Auparavant, Biden avait souligné qu’il craignait que toute modification de l’accord existant puisse entraîner des retards et augmenter le risque de grève. Dans sa déclaration, Biden s’est fortement concentré sur l’importance des retombées économiques s’il n’y avait pas de solution à cette impasse. Plus de 750 000 personnes pourraient être sans emploi pendant la grève et le transport de nourriture, de carburant et d’autres produits pourrait s’arrêter, a-t-il noté.

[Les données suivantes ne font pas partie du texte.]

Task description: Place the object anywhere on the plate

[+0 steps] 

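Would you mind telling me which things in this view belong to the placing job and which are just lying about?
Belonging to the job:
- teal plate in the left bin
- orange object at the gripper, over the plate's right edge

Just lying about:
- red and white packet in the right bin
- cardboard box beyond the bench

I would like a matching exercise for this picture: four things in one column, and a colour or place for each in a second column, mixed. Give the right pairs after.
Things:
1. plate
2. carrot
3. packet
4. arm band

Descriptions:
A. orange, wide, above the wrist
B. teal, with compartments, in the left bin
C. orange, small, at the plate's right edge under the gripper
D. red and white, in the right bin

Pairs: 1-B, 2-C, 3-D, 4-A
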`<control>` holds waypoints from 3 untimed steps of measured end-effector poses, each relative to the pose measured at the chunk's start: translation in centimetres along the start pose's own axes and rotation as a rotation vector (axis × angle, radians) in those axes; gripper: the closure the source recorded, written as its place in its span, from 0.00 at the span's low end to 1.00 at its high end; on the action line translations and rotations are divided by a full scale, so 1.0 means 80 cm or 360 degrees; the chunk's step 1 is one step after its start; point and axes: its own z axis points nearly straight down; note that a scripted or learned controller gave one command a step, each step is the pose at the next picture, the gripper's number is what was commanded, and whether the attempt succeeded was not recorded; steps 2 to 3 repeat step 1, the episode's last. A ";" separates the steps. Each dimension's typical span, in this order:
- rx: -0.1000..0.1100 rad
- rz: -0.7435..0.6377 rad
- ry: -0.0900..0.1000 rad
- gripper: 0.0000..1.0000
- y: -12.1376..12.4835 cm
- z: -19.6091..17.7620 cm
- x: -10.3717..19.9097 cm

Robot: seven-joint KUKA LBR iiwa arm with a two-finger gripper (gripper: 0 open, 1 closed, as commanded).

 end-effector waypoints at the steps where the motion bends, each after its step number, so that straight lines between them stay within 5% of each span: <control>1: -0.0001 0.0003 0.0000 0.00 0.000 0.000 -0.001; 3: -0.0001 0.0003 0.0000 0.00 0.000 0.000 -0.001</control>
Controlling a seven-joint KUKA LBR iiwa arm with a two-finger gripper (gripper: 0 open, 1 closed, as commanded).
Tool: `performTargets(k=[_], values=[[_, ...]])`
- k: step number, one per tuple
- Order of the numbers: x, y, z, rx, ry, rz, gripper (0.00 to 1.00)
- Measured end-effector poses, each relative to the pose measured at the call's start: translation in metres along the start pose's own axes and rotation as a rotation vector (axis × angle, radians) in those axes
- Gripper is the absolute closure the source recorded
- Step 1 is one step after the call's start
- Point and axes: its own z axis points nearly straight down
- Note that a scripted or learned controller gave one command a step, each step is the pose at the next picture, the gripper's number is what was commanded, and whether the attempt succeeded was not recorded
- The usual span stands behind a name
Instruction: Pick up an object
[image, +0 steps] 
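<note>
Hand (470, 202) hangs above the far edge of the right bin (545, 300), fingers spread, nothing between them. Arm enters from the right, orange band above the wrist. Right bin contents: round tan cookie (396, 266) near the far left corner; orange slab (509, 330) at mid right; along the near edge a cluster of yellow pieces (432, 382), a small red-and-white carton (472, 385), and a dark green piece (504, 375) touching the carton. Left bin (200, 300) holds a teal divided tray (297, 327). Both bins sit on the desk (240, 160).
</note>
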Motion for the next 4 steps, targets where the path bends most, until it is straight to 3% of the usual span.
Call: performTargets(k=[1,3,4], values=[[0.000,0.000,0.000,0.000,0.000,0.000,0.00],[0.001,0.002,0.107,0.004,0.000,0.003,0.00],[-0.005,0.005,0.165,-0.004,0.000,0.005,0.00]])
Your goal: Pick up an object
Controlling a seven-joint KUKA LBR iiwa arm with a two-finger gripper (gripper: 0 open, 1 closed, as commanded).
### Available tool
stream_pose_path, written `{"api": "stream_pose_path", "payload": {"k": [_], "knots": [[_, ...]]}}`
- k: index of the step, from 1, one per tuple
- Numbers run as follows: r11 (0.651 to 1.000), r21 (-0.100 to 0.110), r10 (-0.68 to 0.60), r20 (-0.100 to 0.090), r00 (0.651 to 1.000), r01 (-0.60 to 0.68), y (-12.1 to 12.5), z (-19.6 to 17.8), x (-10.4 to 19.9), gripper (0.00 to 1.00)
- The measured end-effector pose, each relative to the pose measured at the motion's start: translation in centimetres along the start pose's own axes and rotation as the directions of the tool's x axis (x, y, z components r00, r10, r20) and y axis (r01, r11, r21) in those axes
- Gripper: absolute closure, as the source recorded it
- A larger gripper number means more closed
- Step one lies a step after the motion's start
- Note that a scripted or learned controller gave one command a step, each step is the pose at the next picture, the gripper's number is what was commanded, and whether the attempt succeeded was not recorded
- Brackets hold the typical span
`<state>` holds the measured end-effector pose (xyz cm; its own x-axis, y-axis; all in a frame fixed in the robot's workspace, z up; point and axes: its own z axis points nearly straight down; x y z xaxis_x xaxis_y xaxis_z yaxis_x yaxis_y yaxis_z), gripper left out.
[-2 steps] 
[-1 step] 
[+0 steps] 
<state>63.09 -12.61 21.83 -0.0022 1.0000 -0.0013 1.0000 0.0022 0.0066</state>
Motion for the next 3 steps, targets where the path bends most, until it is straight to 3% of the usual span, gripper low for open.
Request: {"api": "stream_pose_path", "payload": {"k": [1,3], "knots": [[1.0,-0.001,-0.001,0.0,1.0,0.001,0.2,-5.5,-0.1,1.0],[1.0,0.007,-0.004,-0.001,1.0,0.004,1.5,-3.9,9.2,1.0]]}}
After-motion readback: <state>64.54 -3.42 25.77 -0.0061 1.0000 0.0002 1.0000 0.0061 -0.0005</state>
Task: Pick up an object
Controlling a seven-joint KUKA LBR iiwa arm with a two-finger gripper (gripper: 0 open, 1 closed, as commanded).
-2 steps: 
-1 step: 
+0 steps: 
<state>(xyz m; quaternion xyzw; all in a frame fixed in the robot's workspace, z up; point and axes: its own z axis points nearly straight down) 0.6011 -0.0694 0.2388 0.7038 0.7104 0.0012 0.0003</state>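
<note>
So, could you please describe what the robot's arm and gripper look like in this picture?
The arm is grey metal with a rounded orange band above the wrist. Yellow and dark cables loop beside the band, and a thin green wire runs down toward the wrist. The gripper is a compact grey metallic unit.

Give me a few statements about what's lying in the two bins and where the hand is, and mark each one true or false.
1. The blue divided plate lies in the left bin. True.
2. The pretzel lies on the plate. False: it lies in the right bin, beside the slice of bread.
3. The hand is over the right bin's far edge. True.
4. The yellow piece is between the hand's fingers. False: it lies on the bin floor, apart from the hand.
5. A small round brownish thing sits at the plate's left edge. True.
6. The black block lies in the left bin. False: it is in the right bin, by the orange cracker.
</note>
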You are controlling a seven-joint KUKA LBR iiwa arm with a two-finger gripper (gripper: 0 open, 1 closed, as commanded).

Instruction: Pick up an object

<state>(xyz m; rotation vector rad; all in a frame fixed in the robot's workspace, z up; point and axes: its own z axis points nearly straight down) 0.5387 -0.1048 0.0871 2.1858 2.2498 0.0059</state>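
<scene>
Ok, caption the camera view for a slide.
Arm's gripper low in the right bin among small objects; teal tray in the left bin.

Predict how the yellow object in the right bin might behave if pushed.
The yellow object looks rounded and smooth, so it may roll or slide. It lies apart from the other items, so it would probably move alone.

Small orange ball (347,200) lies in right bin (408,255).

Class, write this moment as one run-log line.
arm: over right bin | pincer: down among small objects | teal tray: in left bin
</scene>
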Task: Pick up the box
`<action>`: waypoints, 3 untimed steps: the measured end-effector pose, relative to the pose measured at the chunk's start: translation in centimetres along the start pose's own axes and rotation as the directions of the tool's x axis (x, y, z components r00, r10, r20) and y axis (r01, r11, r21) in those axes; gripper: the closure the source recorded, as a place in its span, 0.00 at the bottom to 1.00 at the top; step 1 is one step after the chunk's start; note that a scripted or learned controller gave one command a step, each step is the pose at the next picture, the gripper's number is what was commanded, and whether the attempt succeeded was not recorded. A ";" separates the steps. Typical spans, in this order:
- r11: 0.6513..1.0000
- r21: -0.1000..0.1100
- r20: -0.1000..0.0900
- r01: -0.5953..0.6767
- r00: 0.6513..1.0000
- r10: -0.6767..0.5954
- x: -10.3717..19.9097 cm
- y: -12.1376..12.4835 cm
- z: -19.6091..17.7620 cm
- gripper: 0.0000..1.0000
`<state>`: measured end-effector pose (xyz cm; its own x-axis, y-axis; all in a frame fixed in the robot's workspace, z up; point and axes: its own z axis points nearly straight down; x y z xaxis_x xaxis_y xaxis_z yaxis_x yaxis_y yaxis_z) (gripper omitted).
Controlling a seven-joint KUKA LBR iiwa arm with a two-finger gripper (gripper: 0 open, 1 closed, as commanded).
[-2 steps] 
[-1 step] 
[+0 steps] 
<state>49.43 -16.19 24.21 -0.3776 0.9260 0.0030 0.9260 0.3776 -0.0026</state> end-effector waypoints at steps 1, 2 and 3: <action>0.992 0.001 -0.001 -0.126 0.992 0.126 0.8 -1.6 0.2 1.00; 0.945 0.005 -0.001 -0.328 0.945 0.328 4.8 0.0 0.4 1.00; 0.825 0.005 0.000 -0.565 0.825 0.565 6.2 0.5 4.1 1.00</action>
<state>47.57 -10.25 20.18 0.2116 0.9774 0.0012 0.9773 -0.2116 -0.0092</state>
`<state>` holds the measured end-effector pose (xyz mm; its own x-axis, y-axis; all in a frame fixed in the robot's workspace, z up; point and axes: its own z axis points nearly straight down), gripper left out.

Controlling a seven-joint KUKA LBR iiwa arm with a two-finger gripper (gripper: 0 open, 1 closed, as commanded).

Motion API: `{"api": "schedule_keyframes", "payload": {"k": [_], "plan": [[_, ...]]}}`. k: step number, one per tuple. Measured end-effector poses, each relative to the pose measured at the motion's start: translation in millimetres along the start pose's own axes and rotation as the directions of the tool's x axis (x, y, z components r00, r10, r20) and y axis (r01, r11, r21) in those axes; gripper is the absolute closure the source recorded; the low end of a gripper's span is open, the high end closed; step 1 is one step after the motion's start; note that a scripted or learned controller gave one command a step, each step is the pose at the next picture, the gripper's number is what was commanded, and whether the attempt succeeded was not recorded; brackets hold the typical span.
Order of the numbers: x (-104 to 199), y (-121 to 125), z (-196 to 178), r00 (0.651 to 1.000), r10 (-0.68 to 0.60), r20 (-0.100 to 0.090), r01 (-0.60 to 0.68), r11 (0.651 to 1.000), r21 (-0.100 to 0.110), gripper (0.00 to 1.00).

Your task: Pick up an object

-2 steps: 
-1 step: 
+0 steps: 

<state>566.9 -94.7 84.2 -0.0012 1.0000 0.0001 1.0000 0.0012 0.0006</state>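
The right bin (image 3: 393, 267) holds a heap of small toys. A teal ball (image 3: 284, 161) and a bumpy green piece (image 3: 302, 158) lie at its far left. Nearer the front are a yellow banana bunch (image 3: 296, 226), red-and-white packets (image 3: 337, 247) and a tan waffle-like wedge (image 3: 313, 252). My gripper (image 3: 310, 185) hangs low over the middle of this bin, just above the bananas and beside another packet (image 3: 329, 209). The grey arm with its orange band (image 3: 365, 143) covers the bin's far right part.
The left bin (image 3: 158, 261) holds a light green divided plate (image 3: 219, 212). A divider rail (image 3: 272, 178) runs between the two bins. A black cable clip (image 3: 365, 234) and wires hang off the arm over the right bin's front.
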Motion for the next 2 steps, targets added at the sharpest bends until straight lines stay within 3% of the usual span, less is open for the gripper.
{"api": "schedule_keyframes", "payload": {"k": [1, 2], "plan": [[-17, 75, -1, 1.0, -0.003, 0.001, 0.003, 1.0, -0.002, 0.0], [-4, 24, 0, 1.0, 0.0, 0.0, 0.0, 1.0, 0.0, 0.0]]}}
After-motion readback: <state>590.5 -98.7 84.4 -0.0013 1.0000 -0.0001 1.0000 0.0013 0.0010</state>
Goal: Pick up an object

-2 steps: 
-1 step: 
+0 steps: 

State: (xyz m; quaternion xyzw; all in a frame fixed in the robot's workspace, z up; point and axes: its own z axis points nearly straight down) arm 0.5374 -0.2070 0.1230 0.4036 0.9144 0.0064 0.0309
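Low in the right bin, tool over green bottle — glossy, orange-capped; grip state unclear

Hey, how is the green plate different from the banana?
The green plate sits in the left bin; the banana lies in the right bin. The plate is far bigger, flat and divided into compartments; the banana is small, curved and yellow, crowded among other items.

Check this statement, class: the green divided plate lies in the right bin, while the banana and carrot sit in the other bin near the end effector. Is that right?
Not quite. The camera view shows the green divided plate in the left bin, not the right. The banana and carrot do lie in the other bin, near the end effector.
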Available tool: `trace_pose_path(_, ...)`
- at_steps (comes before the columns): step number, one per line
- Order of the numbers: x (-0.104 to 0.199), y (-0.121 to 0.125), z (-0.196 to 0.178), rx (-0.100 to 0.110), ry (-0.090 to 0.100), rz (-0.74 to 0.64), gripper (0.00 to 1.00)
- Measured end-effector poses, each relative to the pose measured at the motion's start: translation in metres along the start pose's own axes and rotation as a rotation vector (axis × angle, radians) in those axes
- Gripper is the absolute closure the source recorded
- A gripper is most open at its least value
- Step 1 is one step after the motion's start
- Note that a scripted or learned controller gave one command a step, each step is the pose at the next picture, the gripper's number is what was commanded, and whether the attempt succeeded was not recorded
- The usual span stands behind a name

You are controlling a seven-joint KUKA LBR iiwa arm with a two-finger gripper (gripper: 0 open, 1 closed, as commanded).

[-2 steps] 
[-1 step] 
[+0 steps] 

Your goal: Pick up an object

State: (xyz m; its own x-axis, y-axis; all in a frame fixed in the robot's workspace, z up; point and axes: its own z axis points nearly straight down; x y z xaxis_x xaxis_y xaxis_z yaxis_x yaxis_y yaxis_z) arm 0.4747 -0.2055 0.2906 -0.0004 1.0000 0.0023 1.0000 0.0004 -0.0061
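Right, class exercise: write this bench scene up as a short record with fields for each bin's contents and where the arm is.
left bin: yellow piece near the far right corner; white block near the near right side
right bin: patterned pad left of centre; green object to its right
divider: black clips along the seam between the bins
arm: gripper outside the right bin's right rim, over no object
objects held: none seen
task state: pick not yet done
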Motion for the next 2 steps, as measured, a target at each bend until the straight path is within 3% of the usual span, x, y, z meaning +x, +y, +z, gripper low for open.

Les votes des démocrates de mercredi ont marqué une tentative d’équilibrer les demandes des travailleurs avec les préoccupations concernant les effets économiques qui pourraient en résulter s’ils n’agissent pas assez rapidement pour résoudre le problème. L’examen conjoint de l’accord de septembre et des congés de maladie payés visait à résoudre une situation politiquement difficile pour le parti, car il cherchait à jongler avec des intérêts concurrents.

Mise à jour, 30 novembre, 14h : Cette histoire a été initialement publiée le 29 novembre et a été mise à jour pour inclure l’adoption de deux résolutions par la Chambre.